Both prosperity and security are valuable, then, not only in their own right but also because they make possible the attainment of other values.
Throughout this book, I probe the political foundations of development.
Method and Substance
Most who study development proceed cross-sectionally; that is, they compare poor nations to rich ones and note how differences in, say, education, gender equality, investment, or corruption relate to differences in standards of living. But development is a dynamic phenomenon and involves change over time. It is best studied, then, by seeing how nations evolve. Not only that: only a handful of nations in todays developing world have achieved a standard of living comparable to that of nations in the developed world; and in many, life and property remain imperiled. The number of successes is small; and because most of these reside in the Pacific Rim, so too is the amount of variation in the sample they provide. Todays world thus provides us little information. The implications are profound: todays world supplies little insight into how nations develop.

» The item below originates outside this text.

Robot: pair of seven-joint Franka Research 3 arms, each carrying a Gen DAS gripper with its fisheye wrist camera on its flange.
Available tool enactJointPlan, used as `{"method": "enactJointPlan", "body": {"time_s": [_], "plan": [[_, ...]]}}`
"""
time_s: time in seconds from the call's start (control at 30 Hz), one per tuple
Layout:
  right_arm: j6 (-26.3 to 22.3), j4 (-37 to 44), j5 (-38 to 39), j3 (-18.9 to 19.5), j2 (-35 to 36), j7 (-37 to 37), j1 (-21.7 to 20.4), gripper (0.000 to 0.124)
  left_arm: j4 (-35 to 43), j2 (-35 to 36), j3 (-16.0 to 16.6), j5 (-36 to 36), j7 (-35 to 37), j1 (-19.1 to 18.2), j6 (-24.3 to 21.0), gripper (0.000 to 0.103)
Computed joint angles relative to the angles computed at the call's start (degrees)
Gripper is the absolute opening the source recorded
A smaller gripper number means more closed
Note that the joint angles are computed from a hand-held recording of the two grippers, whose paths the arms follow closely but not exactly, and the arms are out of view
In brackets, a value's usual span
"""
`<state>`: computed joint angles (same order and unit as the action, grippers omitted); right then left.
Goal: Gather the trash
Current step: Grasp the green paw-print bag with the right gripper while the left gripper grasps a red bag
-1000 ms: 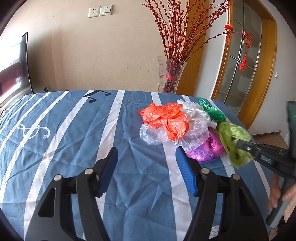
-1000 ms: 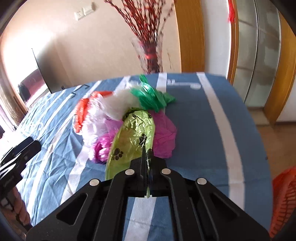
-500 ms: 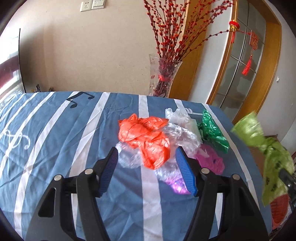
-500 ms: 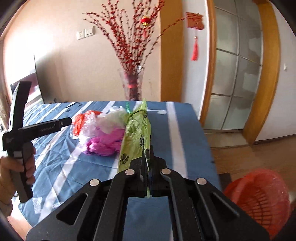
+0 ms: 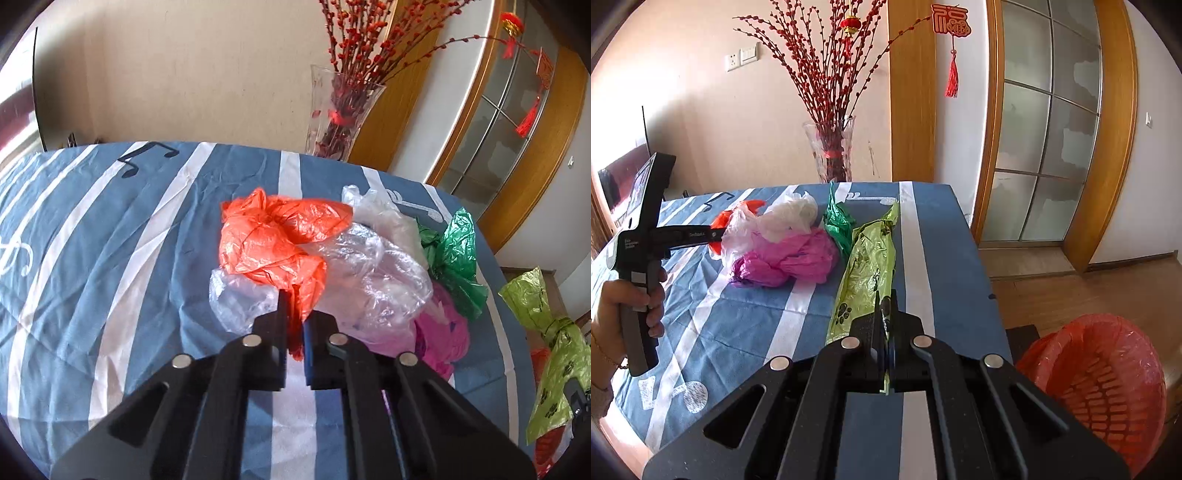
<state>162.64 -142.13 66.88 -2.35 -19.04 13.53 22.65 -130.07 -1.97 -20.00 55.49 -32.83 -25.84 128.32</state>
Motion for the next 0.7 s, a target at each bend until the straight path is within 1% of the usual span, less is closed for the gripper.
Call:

In response to this difficulty, I turn to history. Rather than proceeding cross-sectionally, and comparing poor countries with rich in the contemporary world, I proceed longitudinally and explore, for a given set of countries, how they changed over time. For reasons that I will soon discuss, I focus on England and France in the medieval and early modern periods. At the end of the latter, England stood poised to undergo the great transformation whereas France stood on the verge of political collapse. Attempts to isolate the factors that rendered the one more successful than the other can therefore offer insight into the factors that promote or impede the attainment of prosperity and security.